Records for the task:
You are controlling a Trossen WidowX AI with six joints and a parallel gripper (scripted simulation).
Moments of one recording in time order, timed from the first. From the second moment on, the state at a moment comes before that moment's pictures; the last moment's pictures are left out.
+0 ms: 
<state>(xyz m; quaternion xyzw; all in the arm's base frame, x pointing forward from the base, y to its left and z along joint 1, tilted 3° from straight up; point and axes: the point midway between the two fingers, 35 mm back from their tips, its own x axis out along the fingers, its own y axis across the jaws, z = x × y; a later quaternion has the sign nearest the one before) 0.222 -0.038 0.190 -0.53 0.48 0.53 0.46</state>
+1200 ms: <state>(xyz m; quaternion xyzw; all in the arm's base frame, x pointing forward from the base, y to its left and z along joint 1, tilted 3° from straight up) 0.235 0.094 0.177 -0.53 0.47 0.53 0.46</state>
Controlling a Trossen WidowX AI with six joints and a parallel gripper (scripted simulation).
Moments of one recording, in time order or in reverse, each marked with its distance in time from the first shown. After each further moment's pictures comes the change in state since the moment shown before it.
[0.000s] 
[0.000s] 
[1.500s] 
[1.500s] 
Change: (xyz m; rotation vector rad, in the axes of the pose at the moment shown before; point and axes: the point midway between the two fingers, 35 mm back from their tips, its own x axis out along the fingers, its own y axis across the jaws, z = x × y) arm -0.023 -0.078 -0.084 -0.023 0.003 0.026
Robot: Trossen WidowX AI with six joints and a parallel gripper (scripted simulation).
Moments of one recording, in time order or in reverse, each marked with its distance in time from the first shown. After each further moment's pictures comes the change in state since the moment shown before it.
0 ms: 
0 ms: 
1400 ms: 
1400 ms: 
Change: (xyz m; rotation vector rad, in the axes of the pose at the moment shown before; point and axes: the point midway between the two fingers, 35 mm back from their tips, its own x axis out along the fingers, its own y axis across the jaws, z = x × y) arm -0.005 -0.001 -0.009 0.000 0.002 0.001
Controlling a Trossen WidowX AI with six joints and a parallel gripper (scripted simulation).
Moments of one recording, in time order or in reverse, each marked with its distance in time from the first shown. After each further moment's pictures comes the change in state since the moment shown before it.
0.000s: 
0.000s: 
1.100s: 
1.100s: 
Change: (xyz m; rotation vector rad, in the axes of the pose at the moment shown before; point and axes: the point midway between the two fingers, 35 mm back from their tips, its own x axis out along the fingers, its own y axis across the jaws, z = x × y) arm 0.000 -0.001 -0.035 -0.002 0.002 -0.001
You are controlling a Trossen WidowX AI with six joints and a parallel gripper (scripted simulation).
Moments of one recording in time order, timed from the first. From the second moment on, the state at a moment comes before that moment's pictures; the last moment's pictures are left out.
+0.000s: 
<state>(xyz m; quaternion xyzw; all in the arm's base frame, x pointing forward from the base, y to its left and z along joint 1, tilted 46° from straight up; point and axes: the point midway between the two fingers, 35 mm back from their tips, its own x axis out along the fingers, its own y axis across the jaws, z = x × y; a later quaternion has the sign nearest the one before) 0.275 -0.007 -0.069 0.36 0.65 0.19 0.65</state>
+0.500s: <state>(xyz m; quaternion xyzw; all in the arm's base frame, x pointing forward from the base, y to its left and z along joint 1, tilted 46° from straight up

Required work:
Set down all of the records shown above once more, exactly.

Task response:
You are controlling a Trossen WidowX AI with six joints and a parallel gripper (scripted simulation).
Moments of one recording in time order, timed from the first. From the second moment on, the state at a moment comes before that moment's pictures; the last moment's pictures are left out.
+0 ms: 
<state>(xyz m; quaternion xyzw; all in the arm's base frame, x pointing forward from the base, y to its left and z along joint 1, tilted 3° from straight up; point and axes: the point midway between the two fingers, 35 mm back from their tips, its own x axis out along the fingers, its own y axis across the jaws, z = x × y; a later quaternion has the sign nearest the one before) 0.222 -0.038 0.190 -0.53 0.48 0.53 0.46</state>
+1200 ms: <state>(xyz m; quaternion xyzw; all in the arm's base frame, x pointing forward from the base, y to its left and z along joint 1, tilted 3° from straight up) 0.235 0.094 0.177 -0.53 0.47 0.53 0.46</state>
Controlling a Trossen WidowX AI with six joints and a parallel gripper (scripted simulation).
Moments of one recording, in time order or in reverse, each marked with its distance in time from the first shown. After each further moment's pictures comes the change in state since the moment shown before it.
[0.000s] 
[0.000s] 
[1.500s] 
[1.500s] 
Change: (xyz m; rotation vector rad, in the axes of the pose at the moment shown before; point and axes: the point midway between the two fingers, 35 mm back from their tips, its own x axis out along the fingers, its own y axis across the jaws, z = x × y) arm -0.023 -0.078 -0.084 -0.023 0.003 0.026
Robot: Trossen WidowX AI with six joints and a parallel gripper (scripted simulation).
Moments of one recording, in time order or in reverse, each marked with its distance in time from the first shown. After each further moment's pictures comes the change in state since the moment shown before it.
0 ms: 
0 ms: 
1400 ms: 
1400 ms: 
Change: (xyz m; rotation vector rad, in the axes of the pose at the moment shown before; point and axes: the point midway between the two fingers, 35 mm back from their tips, its own x axis out along the fingers, its own y axis across the jaws, z = x × y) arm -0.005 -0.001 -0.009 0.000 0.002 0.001
Controlling a Trossen WidowX AI with six joints and a parallel gripper (scripted simulation).
Moments of one recording, in time order or in reverse, each marked with its distance in time from the first shown. After each further moment's pictures comes the change in state since the moment shown before it.
0.000s: 
0.000s: 
1.100s: 
1.100s: 
Change: (xyz m; rotation vector rad, in the axes of the pose at the moment shown before; point and axes: the point midway between the two fingers, 35 mm back from their tips, its own x axis out along the fingers, its own y axis across the jaws, z = x × y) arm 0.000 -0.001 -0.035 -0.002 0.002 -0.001
You are controlling a Trossen WidowX AI with six joints and a parallel gripper (scripted simulation).
Moments of one recording in time order, timed from the first. From the second moment on, the state at a moment comes before that moment's pictures; the last moment's pictures are left out.
+0.000s: 
<state>(xyz m; quaternion xyzw; all in the arm's base frame, x pointing forward from the base, y to its left and z along joint 1, tilted 46° from straight up; point and axes: the point midway between the two fingers, 35 mm back from their tips, its own x axis out along the fingers, its own y axis across the jaws, z = x × y; a later quaternion has the sign nearest the one before) 0.275 -0.007 -0.069 0.36 0.65 0.19 0.65</state>
+0.500s: <state>(xyz m; quaternion xyzw; all in the arm's base frame, x pointing forward from the base, y to its left and z along joint 1, tilted 46° from straight up

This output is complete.